Scheduler/trigger – Defines when the job runs
Job script – The Python script that executes the logic
Error handling – Try/except blocks and retries
Logging – Track execution and failures
Notification – Email or Slack alerts
Monitoring – Track job status over time

Scheduling Tools

1. Cron (Linux/macOS)

Most simple batch jobs are scheduled using cron:

0 2 * * * /usr/bin/python3 /home/user/scripts/daily_etl.py

Runs the job every day at 2 AM.

2. Apache Airflow

A production-grade workflow orchestrator. Write workflows as DAGs (Directed Acyclic Graphs).

from airflow import DAG
from airflow.operators.python import PythonOperator
from datetime import datetime

def process_data():
    # Your batch logic here
    pass

dag = DAG('daily_job', start_date=datetime(2023, 1, 1), schedule_interval='@daily')
run_task = PythonOperator(task_id='run_batch', python_callable=process_data, dag=dag)

3. AWS Step Functions / EventBridge / Lambda

Cloud-native solution to schedule and chain batch processes.

Use Lambda to run small batch tasks
Use Step Functions to orchestrate multiple steps
Use EventBridge to schedule Lambda jobs

Writing a Batch Script in Python

import logging
from datetime import datetime
import pandas as pd
import requests

logging.basicConfig(filename='batch_job.log', level=logging.INFO)

URL = 'https://api.example.com/data'
FILENAME = f"data_{datetime.today().strftime('%Y%m%d')}.csv"

try:
    logging.info("Starting batch job")
    res = requests.get(URL)
    res.raise_for_status()
    data = res.json()
    df = pd.json_normalize(data)
    df.to_csv(FILENAME, index=False)
    logging.info(f"Data saved to {FILENAME}")
except Exception as e:
    logging.error("Batch job failed", exc_info=True)

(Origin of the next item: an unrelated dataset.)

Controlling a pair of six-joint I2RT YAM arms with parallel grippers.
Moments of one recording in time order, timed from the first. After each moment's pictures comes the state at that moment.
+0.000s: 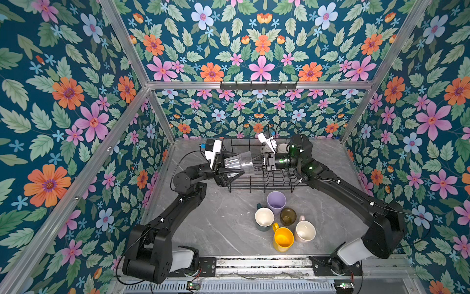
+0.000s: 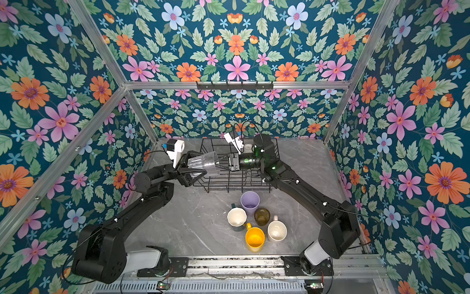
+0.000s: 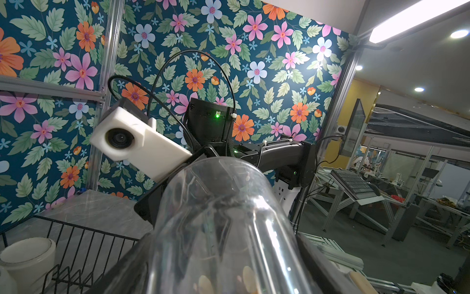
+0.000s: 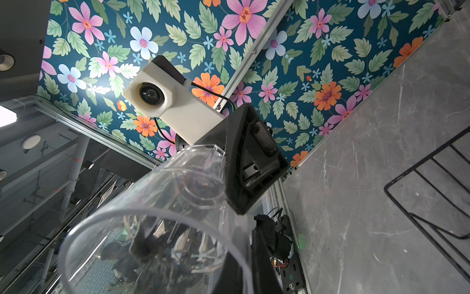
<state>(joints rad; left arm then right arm) -0.29 1.30 0.79 1.42 1.18 -1.12 0.62 1.54 1.34 0.16 -0.99 0.86</state>
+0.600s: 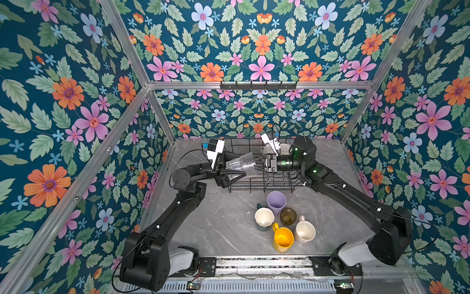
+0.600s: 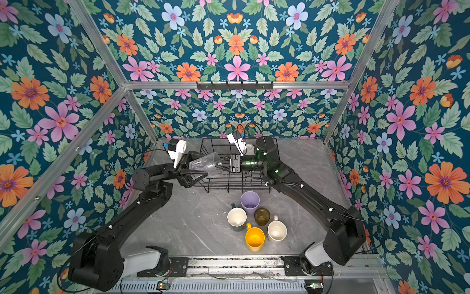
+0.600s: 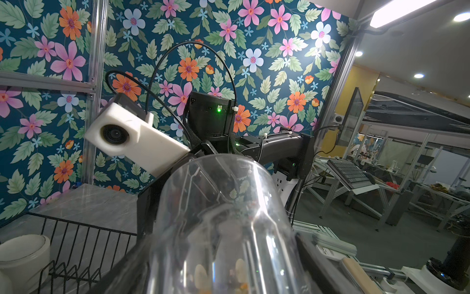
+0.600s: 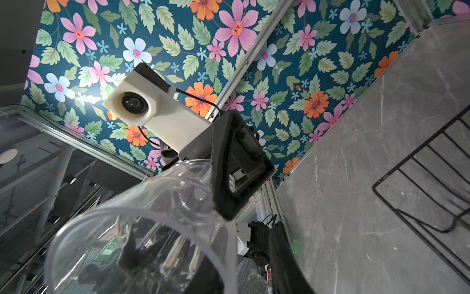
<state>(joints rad) -0.30 1.23 0.83 1.18 1.21 -0.98 0.63 1.46 1.29 0.12 -0.89 0.84</state>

Packaging and Dependencies

Use requirements.txt to keep your dependencies organized:

pandas
requests
boto3

Run your job inside a virtual environment:

python3 -m venv venv
source venv/bin/activate
pip install -r requirements.txt

Handling Errors and Retries

Wrap key blocks in try/except and optionally retry:

import time

retries = 3
for i in range(retries):
    try:
        response = requests.get(URL)
        response.raise_for_status()
        break
    except requests.RequestException as e:
        if i < retries - 1:
            time.sleep(5)
        else:
            raise e

Logging and Monitoring

Always log:

Start and end time
Any warnings or errors
Rows processed or files written

Use tools like:

CloudWatch Logs (AWS)
Datadog or Prometheus
ELK Stack (Elasticsearch + Logstash + Kibana)

Notifications

Alert on failure or success:

Email – Use SMTP
Slack – Use Slack Webhooks
AWS SNS – For cloud-native notifications

Best Practices

Use parameterized configs (YAML or JSON)
Keep your code modular and testable
Avoid hardcoded file paths or credentials
Retry and fail gracefully
Monitor job history and failures
Store logs and outputs in S3 or a shared directory
Use version control (Git) for scripts

Real-World Example: Batch Job for Weather Data

import requests
import pandas as pd
import time
from datetime import datetime

API_KEY = 'your_openweather_api_key'
CITY = 'New York'
URL = f"http://api.openweathermap.org/data/2.5/weather?q={CITY}&appid={API_KEY}"

try:
    print("Starting weather job")
    res = requests.get(URL)
    weather = res.json()
    df = pd.json_normalize(weather)
    df['timestamp'] = datetime.now()
    df.to_csv(f"weather_{CITY}.csv", index=False)
    print("Data saved.")
except Exception as e:
    print("Error fetching weather:", e)

Conclusion

Python makes it easy to build reliable batch jobs for your data engineering pipelines. Whether you’re working with cron, Airflow, or AWS services, the key is writing clean, modular code with solid error handling and monitoring. With this guide, you now have a strong foundation to build and scale your own batch processing workflows.